PROBLEM REQUIREMENTS:
From the records that follow, copy every line that contains the word "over".

※ ※ ※

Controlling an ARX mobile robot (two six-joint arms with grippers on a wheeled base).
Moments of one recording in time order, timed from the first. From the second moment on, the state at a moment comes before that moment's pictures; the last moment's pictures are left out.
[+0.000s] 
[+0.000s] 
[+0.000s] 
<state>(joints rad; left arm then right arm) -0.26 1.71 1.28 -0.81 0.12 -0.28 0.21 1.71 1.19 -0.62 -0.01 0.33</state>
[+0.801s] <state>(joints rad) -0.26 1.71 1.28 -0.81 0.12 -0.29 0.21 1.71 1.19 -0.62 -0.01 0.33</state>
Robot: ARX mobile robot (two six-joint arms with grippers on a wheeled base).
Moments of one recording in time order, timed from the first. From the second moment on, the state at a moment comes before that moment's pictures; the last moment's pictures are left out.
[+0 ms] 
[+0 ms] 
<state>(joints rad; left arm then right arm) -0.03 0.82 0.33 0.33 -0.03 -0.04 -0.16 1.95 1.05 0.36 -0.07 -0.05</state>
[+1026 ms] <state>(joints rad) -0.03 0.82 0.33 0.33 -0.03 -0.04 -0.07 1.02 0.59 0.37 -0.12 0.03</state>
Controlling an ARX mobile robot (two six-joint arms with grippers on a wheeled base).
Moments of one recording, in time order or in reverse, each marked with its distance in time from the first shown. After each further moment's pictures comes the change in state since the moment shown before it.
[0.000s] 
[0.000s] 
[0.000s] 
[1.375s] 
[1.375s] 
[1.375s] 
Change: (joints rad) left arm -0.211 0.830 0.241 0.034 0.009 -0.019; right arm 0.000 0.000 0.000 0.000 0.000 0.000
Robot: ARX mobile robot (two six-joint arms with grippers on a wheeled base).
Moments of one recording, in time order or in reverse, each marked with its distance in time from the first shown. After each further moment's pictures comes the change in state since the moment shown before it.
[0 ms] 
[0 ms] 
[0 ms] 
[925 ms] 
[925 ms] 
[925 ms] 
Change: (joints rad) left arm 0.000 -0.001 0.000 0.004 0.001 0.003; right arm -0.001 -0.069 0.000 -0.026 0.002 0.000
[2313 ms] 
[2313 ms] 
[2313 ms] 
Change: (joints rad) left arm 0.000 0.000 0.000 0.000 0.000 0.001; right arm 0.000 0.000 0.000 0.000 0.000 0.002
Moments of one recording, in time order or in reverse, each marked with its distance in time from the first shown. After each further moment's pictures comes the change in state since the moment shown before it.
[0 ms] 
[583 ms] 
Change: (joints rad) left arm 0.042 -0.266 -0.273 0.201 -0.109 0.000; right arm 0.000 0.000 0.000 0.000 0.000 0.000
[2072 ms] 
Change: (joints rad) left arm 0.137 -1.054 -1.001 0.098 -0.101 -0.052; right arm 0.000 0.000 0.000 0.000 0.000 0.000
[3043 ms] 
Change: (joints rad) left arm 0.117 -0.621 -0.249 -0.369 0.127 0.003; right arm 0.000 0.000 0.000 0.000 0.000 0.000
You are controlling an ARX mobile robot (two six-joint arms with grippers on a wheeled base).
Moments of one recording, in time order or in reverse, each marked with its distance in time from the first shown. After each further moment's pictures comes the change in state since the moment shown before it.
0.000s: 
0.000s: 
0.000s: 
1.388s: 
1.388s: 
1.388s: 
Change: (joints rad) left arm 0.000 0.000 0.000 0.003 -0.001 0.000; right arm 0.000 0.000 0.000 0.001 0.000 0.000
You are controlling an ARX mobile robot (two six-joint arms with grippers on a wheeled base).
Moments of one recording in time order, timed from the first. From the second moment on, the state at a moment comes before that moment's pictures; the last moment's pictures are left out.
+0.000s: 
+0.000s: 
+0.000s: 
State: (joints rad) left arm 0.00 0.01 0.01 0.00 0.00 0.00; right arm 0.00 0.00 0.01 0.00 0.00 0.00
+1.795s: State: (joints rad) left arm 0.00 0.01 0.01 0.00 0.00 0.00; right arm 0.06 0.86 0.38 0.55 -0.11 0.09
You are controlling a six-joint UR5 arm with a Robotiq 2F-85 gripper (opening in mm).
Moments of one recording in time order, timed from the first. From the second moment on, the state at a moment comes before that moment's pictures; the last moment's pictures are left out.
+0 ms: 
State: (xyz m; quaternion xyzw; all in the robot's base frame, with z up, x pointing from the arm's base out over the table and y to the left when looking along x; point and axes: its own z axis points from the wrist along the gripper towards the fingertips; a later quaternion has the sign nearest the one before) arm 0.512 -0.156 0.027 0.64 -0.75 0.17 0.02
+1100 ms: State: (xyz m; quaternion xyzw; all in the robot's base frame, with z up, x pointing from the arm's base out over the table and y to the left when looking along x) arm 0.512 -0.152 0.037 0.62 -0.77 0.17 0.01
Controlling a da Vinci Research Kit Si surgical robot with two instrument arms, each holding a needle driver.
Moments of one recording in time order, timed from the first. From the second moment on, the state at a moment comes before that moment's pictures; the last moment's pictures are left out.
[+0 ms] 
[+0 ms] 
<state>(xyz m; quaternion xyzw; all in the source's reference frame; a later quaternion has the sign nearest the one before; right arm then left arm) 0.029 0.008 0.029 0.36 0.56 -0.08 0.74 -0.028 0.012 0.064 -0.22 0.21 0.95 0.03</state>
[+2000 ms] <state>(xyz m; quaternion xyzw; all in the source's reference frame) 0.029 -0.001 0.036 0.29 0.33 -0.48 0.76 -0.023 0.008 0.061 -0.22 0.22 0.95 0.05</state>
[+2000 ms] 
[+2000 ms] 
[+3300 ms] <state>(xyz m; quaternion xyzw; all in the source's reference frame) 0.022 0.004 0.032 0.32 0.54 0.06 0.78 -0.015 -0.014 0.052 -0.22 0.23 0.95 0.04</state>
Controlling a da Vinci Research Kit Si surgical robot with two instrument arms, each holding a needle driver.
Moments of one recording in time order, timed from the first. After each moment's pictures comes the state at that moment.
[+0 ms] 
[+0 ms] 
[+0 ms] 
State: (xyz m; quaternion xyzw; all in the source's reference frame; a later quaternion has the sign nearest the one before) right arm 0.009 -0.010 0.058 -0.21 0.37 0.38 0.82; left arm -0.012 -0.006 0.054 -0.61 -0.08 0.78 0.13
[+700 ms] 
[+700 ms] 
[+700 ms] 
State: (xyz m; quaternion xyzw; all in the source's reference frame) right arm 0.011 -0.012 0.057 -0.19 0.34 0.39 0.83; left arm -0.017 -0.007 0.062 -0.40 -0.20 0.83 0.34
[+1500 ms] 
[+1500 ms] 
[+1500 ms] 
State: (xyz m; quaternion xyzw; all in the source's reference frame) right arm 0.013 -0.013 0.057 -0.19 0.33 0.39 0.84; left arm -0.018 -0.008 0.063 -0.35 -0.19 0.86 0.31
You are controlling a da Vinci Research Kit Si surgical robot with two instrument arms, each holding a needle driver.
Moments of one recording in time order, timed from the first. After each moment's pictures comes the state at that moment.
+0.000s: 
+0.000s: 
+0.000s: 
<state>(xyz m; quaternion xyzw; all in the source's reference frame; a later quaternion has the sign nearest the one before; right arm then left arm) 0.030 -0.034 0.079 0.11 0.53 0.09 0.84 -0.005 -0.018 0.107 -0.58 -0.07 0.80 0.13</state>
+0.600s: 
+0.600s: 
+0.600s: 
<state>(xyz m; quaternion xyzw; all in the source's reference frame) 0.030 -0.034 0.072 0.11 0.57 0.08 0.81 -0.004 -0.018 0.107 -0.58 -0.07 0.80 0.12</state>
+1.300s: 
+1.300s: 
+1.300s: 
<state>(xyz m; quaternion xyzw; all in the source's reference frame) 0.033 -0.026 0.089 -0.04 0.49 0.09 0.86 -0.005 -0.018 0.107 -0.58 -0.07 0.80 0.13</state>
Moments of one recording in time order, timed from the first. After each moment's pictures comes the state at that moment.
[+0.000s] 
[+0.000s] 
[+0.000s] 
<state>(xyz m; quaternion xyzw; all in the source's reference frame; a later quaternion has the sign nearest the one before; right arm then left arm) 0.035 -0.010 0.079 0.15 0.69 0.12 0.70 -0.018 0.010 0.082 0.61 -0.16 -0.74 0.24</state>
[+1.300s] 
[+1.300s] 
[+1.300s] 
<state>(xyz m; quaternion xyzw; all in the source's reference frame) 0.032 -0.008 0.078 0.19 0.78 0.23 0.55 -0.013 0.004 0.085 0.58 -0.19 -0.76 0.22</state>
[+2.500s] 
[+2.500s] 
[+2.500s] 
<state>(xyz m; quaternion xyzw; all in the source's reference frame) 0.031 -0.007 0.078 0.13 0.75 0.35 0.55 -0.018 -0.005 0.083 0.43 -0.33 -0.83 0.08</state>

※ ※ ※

TASK RESPONSE:
State: (xyz m; quaternion xyzw; all in the robot's base frame, with z up, x pointing from the arm's base out over the table and y to the left when looking along x; point and axes: its own z axis points from the wrist along the gripper towards the fingertips; a later quaternion has the sign nearest the one before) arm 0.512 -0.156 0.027 0.64 -0.75 0.17 0.02
+1100 ms: State: (xyz m; quaternion xyzw; all in the robot's base frame, with z up, x pointing from the arm's base out over the table and y to the left when looking along x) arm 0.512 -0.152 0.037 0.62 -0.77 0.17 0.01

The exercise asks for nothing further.